Prior to the adoption of ASU 2020-06, the Convertible Notes were separated into liability and equity components. The carrying amount of the liability component was calculated by measuring the fair value of a similar debt instrument that does not have an associated conversion feature. The fair value was based on market data available for publicly traded, senior, unsecured corporate bonds with similar maturity, which represent Level 2 observable inputs. The carrying amount of the equity component, representing the conversion option, was determined by deducting the fair value of the liability component from the principal value of the Convertible Notes and was recorded in Capital in Excess of Par Value in the Consolidated Statement of Stockholders Equity and was not remeasured as long as it continued to meet the conditions for equity classification. The excess of the principal amount of the Convertible Notes over the liability component and the debt issuance costs was amortized to interest expense over the contractual term of the Convertible Notes using the effective interest method.

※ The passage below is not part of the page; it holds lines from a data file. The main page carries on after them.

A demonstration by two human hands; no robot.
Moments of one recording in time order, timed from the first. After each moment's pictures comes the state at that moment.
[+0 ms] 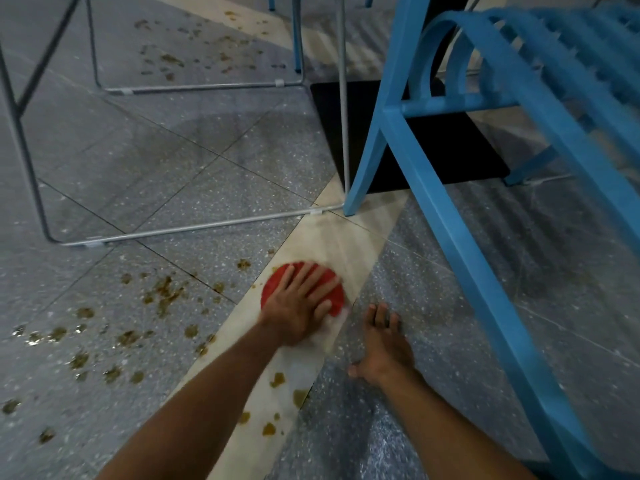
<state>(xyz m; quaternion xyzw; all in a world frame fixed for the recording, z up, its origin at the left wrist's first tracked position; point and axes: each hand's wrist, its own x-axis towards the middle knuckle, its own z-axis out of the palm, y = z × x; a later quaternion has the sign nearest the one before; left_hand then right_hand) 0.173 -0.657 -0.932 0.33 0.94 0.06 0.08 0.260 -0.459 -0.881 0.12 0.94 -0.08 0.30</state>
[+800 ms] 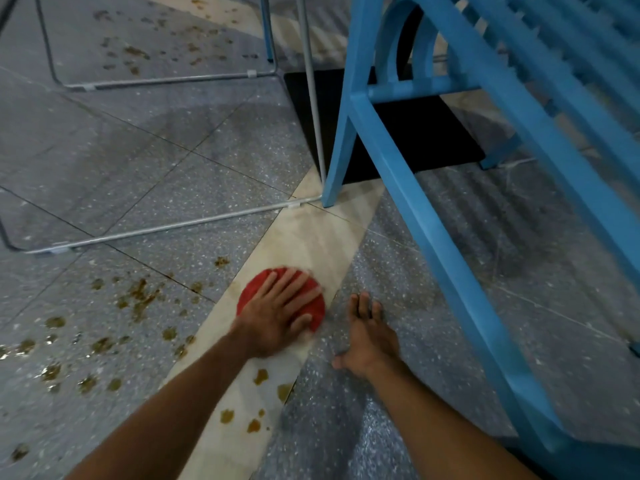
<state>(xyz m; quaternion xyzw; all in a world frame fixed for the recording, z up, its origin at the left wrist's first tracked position) 0.185 -0.670 -0.936 0.39 0.92 0.06 0.09 0.266 -0.450 -0.882 0.10 0.95 -0.10 0.28</state>
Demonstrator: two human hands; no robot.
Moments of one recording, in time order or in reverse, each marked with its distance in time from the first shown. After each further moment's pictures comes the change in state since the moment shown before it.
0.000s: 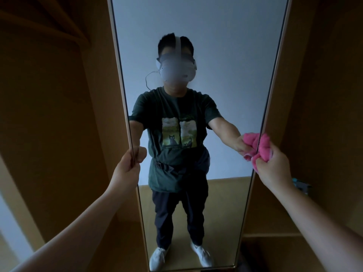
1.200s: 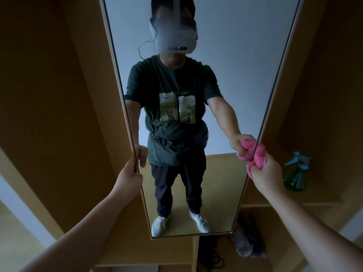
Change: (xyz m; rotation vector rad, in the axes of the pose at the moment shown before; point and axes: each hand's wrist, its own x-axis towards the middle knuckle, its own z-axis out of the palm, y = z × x) left_hand -0.044 -0.069 0.014 0.155 -0.176 -0.109; right_hand -0.063 0.062 0.032 -0.063 -0.106 0.255
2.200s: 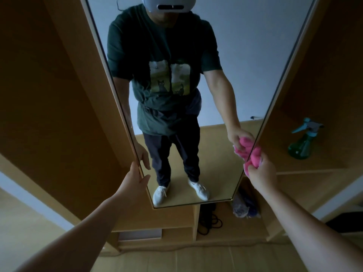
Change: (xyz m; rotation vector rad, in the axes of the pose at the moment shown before) left_hand -0.041 -0.094 0.045 0.246 -0.158 -0.284; right_hand -0.045 0.074 0.044 0.024 -0.019 0.250
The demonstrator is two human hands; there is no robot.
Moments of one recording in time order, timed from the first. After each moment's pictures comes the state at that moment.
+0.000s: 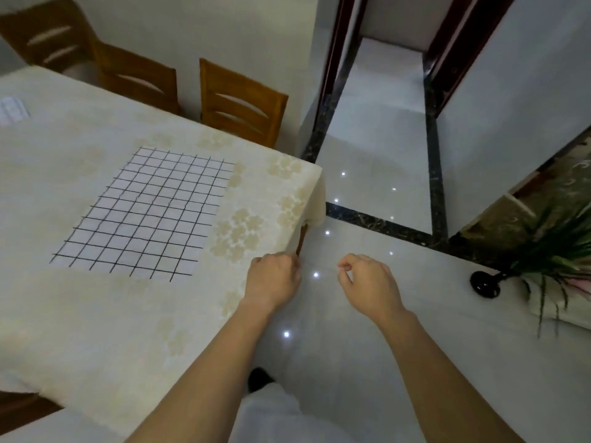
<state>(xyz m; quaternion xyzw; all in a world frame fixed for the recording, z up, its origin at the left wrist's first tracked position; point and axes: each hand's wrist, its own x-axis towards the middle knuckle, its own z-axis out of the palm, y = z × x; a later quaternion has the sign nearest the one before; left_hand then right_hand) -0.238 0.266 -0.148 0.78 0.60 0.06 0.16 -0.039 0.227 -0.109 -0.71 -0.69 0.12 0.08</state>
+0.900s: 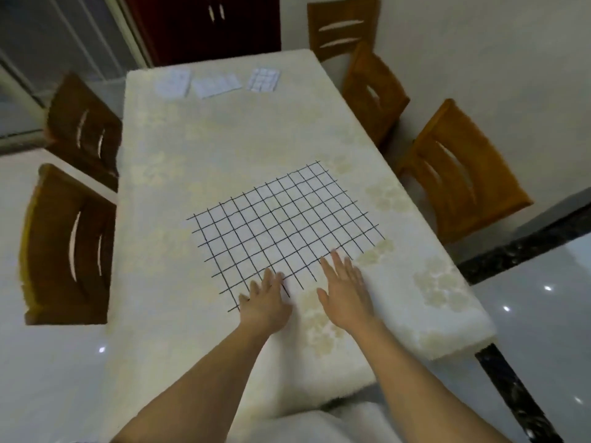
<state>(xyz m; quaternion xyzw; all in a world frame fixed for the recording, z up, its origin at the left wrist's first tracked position) -0.363 0.409 -0.234 0.33 0.89 0.00 0.31 -0.241 0.554 -0.213 -0.29 -0.94 0.17 -0.08</state>
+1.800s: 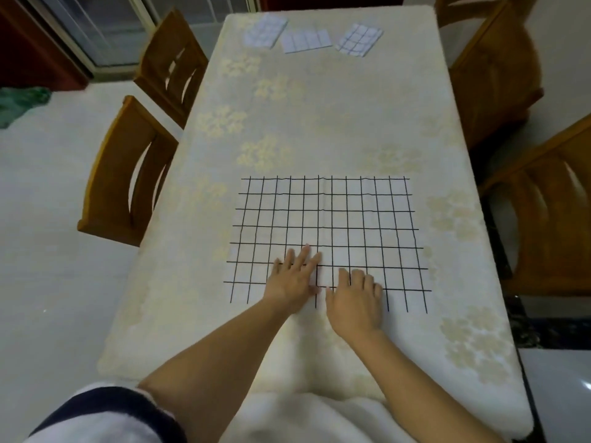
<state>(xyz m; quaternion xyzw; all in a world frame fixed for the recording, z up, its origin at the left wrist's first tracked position) -0.349 0.473 -0.255 0.30 0.91 -0.01 0.28 -0.249 0.597 -0.237 -0.20 -0.97 0.10 -0.11</state>
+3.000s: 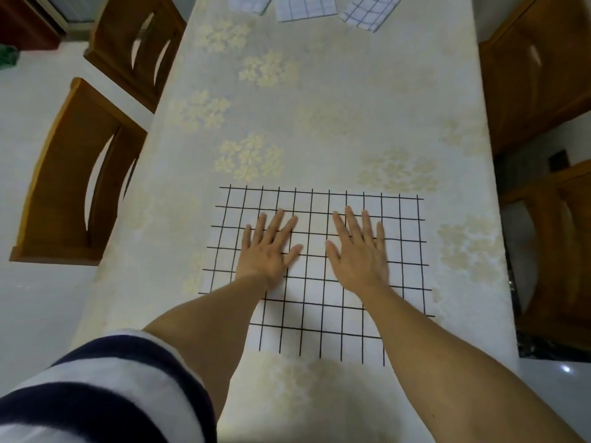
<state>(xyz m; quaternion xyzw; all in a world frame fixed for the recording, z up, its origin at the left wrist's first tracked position) -0.475 0.501 -0.293 0.22 0.95 0.02 0.20 -0.401 0.708 -0.298 -0.13 -0.98 0.07 -0.12</state>
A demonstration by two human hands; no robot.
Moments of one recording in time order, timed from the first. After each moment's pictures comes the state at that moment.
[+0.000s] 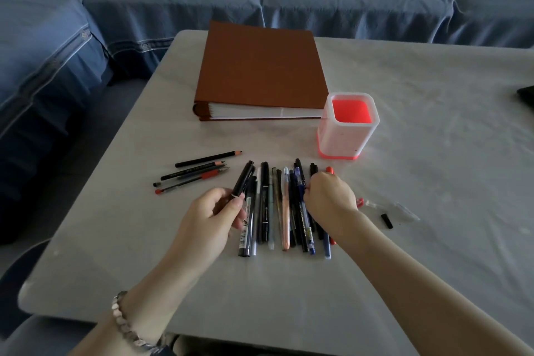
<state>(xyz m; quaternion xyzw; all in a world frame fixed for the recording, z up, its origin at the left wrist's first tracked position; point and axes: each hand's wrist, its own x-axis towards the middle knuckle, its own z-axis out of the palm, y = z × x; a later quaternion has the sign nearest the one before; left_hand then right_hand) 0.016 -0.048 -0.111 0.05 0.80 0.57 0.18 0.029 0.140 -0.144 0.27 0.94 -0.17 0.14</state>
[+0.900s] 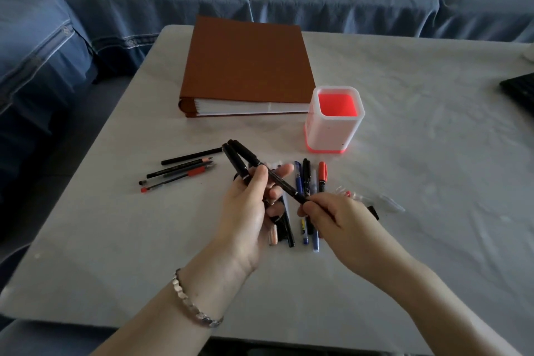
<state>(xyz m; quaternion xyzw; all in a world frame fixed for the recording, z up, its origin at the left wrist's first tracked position) 0.035 0.024 -0.092 -0.11 0.49 0.82 0.28 0.111 0.134 -0.086 0.14 0.89 -0.42 0.05</state>
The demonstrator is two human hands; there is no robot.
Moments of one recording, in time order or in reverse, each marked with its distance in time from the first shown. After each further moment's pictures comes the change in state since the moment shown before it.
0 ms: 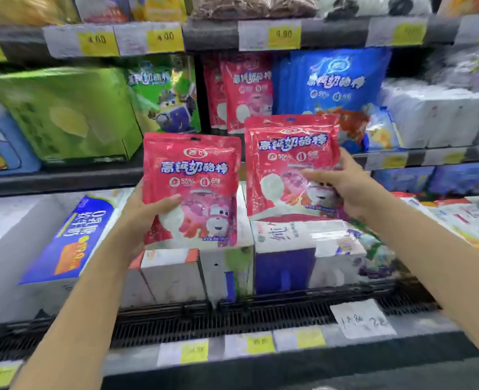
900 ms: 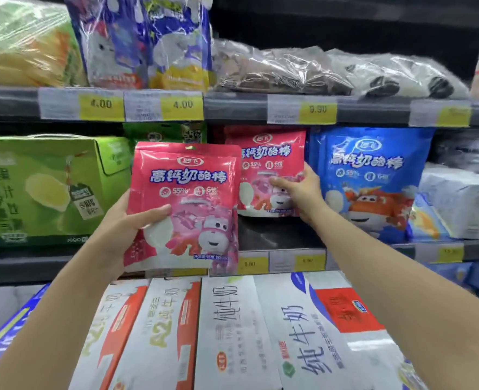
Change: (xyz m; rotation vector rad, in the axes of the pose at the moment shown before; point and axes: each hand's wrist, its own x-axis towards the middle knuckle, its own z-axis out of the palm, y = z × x) left_hand 0.126 0.037 -0.025 -0.035 -0.019 0.179; right_hand 0.204 -0.026 0.085 -0.026 0.118 -0.472
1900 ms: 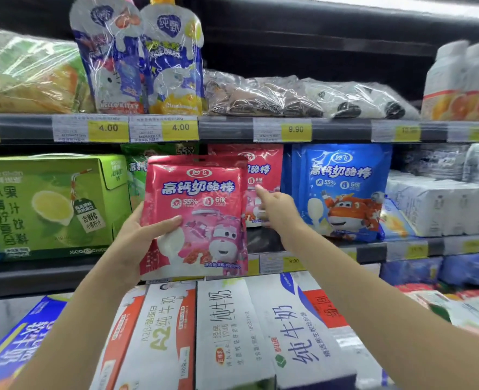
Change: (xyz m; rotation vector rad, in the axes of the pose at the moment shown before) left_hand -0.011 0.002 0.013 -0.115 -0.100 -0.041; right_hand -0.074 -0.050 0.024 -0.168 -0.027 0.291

In accounting for the debt issuance costs of $10,350, the Company allocated the total amount incurred to the liability and equity components using the same proportions as the proceeds of the Convertible Notes. Issuance costs attributable to the liability component were $7,024 and were being amortized to interest expense using the effective interest method over the contractual term of the Convertible Notes. Issuance costs attributable to the equity component were $3,326 and were netted with the equity component in Capital in Excess of Par Value in the Consolidated Statement of Stockholders Equity.

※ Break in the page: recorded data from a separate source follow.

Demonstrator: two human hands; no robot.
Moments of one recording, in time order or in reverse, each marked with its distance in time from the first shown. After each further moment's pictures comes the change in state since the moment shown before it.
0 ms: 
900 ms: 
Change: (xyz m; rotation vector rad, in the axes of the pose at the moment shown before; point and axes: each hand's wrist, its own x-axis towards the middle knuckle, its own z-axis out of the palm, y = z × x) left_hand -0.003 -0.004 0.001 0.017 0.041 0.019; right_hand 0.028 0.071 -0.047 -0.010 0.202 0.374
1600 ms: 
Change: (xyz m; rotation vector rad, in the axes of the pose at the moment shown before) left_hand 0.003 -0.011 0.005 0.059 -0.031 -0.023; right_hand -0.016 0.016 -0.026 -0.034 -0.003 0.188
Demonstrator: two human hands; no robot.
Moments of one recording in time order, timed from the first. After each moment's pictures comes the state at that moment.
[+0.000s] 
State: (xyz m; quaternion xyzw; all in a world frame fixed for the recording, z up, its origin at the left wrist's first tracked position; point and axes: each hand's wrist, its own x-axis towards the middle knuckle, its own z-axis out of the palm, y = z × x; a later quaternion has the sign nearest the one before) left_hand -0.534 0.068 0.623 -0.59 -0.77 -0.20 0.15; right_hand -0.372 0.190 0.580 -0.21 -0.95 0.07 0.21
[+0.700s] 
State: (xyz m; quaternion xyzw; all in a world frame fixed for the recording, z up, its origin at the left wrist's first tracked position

The net carrying amount of the liability and equity components of the Convertible Notes was as follows:
December 31,
20232022
Liability Component:
Principal$330,654 $330,654 
Unamortized Issuance Costs$(4,586)$(6,460)
Net Carrying Amount$326,068 $324,194 
Fair Value$537,465 $483,581 
Fair Value HierarchyLevel 2Level 2

Interest expense related to the Convertible Notes is as follows:
For the Years Ended December 31,
20232022
Contractual Interest Expense $7,440 $7,577 
Amortization of Issuance Costs1,873 1,871 
Total Interest Expense 9,313 9,448 
In connection with the offering of the Convertible Notes, the Company entered into privately negotiated capped call transactions with certain counterparties (the “Capped Calls”). The Capped Calls each have an initial strike price of $12.84 per share, subject to certain adjustments, which correspond to the initial conversion price of the Convertible Notes. The Capped Calls have an initial cap price of $18.19 per share, subject to certain adjustments. The Capped Calls cover, subject to anti-dilution adjustments, the aggregate number of shares of the Company’s common stock that initially underlie the Convertible Notes, and are expected generally to reduce potential dilution to the Company’s common stock upon any conversion of Convertible Notes and/or offset any cash payments the Company is required to make in excess of the principal amount of converted Convertible Notes, as the case may be, with such reduction and/or offset subject to a cap, based on the cap price of the Capped Call Transactions. The conditions that cause adjustments to the initial strike price of the Capped Calls mirror the conditions that result in corresponding adjustments for the Convertible Notes. For accounting purposes, the Capped Calls are separate transactions, and not part of the terms of the Convertible Notes. As these transactions meet certain accounting criteria, the Capped Calls are recorded in stockholders’ equity and are not accounted for as derivatives. The cost of $35,673 incurred in connection with the Capped Calls was recorded as a reduction to Capital in Excess of Par Value.